*WORK TASK*
Here are some entries. Repeat all of them exactly.

*EXTRACTED MATERIAL*
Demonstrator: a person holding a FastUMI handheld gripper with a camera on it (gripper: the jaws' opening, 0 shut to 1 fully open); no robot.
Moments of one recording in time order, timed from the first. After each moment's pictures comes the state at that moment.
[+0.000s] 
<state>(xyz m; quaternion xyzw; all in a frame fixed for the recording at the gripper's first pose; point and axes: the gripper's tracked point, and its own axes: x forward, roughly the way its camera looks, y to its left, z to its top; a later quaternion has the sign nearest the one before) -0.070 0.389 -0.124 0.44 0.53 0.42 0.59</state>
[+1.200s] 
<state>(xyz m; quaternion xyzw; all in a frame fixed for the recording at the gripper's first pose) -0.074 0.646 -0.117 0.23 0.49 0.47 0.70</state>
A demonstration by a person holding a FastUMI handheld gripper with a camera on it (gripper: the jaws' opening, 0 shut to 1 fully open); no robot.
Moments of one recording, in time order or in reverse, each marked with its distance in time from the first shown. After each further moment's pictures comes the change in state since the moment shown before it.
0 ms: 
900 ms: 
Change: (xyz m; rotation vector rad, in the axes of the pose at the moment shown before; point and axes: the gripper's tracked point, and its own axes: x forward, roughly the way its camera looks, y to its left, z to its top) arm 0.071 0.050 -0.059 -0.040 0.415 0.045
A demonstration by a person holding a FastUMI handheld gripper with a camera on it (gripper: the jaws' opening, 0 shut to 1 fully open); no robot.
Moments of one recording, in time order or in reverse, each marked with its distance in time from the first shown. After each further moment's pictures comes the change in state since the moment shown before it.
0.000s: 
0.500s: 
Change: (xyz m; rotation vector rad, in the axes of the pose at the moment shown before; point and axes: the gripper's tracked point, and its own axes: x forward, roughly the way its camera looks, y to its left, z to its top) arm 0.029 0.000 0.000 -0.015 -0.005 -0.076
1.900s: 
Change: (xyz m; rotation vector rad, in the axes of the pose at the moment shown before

*RESPONSE AREA*
Demonstrator: a person holding a FastUMI handheld gripper with a camera on it (gripper: the jaws' opening, 0 shut to 1 fully open); no robot.
Moments of one recording in time order, timed from the first. After each moment's pictures comes the state at that moment.
[+0.000s] 
<state>(xyz m; quaternion xyzw; all in a frame fixed for the recording at the gripper's first pose; point and axes: the gripper's tracked point, and its own axes: x forward, roughly the way its camera looks, y to its left, z to its top; a later quaternion has the sign nearest the one before) -0.070 0.389 -0.124 0.44 0.53 0.42 0.59</state>
[+1.200s] 
<state>(xyz m; quaternion xyzw; all in a frame fixed for the recording at the gripper's first pose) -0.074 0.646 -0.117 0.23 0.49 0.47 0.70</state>
A demonstration by a person holding a FastUMI handheld gripper with a camera on it (gripper: the jaws' opening, 0 shut to 1 fully open); no robot.
Moments of one recording, in time order or in reverse, each marked with its distance in time from the first shown. After each further moment's pictures comes the change in state since the moment shown before it.
0 ms: 
900 ms: 
Change: (xyz m; rotation vector rad, in the axes of the pose at the moment shown before; point and axes: the gripper's tracked point, and its own axes: x forward, roughly the way its camera looks, y to its left, z to its top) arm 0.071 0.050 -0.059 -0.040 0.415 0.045
A demonstration by a person holding a FastUMI handheld gripper with a camera on it (gripper: the jaws' opening, 0 shut to 1 fully open); no robot.
Moments of one recording, in time order or in reverse, each marked with its distance in time from the first shown. After each further moment's pictures comes the change in state since the moment shown before it.
0.000s: 
0.500s: 
Change: (xyz m; rotation vector rad, in the axes of the pose at the moment shown before; point and axes: the gripper's tracked point, and its own axes: x forward, roughly the way its camera looks, y to its left, z to its top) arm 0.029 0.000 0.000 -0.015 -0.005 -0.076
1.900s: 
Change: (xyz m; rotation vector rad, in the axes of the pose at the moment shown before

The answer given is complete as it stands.